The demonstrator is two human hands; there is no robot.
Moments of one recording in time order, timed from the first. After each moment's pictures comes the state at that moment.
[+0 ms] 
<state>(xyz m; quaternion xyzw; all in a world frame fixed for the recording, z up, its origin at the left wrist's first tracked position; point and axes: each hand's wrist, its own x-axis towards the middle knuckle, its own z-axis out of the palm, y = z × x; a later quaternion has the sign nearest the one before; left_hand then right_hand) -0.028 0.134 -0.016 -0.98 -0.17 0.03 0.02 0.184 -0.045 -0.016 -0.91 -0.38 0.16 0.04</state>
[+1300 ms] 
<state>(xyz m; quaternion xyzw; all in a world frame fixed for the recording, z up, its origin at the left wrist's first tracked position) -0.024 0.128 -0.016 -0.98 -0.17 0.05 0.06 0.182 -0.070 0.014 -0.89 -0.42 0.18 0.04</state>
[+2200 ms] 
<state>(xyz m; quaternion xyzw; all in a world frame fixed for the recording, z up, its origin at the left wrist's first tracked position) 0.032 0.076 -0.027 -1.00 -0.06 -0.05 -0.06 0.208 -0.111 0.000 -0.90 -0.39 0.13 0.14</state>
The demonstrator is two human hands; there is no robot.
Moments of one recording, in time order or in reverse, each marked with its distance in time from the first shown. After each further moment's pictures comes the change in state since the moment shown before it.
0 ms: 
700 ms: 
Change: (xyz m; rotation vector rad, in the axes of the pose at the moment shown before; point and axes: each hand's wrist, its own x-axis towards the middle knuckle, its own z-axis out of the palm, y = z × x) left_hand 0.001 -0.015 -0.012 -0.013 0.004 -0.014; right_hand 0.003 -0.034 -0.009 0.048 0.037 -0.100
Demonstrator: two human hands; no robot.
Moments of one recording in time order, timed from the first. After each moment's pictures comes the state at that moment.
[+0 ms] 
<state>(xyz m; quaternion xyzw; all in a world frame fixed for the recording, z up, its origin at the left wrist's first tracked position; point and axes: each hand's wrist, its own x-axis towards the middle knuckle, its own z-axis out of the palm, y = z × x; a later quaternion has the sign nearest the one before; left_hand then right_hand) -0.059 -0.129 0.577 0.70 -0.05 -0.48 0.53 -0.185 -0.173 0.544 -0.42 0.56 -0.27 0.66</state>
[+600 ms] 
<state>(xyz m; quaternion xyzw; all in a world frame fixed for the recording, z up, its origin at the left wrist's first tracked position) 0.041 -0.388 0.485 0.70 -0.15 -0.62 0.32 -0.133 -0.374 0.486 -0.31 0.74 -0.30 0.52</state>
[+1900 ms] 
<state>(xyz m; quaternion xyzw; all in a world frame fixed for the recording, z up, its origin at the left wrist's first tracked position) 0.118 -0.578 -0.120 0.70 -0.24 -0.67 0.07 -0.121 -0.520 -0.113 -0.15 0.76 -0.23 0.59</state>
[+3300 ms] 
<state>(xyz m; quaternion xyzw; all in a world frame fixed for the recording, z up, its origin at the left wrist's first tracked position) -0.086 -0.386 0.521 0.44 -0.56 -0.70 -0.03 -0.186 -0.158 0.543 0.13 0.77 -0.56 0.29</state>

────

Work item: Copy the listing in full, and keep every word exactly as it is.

Solution:
The demonstrator is two human hands; there is no robot.
Moments of one recording in time order, timed from the first. After each moment's pictures comes the state at that moment.
[+0 ms] 
<state>(xyz m; quaternion xyzw; all in a world frame fixed for the recording, z up, its origin at the left wrist's first tracked position; point and axes: each hand's wrist, its own x-axis towards the middle knuckle, its own z-axis out of the palm, y = z × x; a later quaternion has the sign nearest the one before; left_hand then right_hand) -0.028 0.134 -0.016 -0.98 -0.17 0.03 0.02 0.184 -0.045 -0.016 -0.91 -0.38 0.16 0.04</state>
[+1300 ms] 
<state>(xyz m; quaternion xyzw; all in a world frame fixed for the recording, z up, its origin at the left wrist's first tracked position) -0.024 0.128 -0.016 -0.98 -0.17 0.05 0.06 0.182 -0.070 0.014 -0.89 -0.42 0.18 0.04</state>
[+2200 ms] 
<state>(xyz m; quaternion xyzw; all in a world frame fixed for the recording, z up, its origin at the left wrist's first tracked position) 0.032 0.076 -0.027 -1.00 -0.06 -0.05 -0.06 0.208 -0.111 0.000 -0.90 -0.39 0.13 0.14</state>
The demonstrator is two human hands; there is no robot.
Moments of one recording, in time order or in reverse, each marked with its distance in time from the first shown. After each further moment's pictures comes the change in state since the moment shown before it.
0 ms: 
700 ms: 
Change: (xyz m; rotation vector rad, in the axes of the pose at the moment shown before; point and axes: each hand's wrist, its own x-axis towards the middle knuckle, its own z-axis out of the palm, y = z × x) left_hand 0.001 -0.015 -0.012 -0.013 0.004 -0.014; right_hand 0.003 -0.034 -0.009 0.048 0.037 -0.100
Demonstrator: two human hands; no robot.
Moments of one recording in time order, timed from the first. After each moment's pictures comes the state at that moment.
[+0 ms] 
<state>(xyz m; quaternion xyzw; all in a world frame fixed for the recording, z up, its origin at the left wrist's first tracked position; point and axes: each hand's wrist, its own x-axis towards the middle knuckle, its own z-axis out of the palm, y = z × x; a later quaternion has the sign nearest the one before; left_hand then right_hand) -0.059 -0.129 0.577 0.70 -0.05 -0.48 0.53 -0.185 -0.173 0.544 -0.42 0.56 -0.27 0.66</state>
[+600 ms] 
<state>(xyz m; quaternion xyzw; all in a world frame fixed for the recording, z up, its origin at the left wrist's first tracked position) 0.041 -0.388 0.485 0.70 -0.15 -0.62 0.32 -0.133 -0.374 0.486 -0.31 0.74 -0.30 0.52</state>
[+1900 ms] 
<state>(xyz m; quaternion xyzw; all in a world frame fixed for the recording, z up, its origin at the left wrist's first tracked position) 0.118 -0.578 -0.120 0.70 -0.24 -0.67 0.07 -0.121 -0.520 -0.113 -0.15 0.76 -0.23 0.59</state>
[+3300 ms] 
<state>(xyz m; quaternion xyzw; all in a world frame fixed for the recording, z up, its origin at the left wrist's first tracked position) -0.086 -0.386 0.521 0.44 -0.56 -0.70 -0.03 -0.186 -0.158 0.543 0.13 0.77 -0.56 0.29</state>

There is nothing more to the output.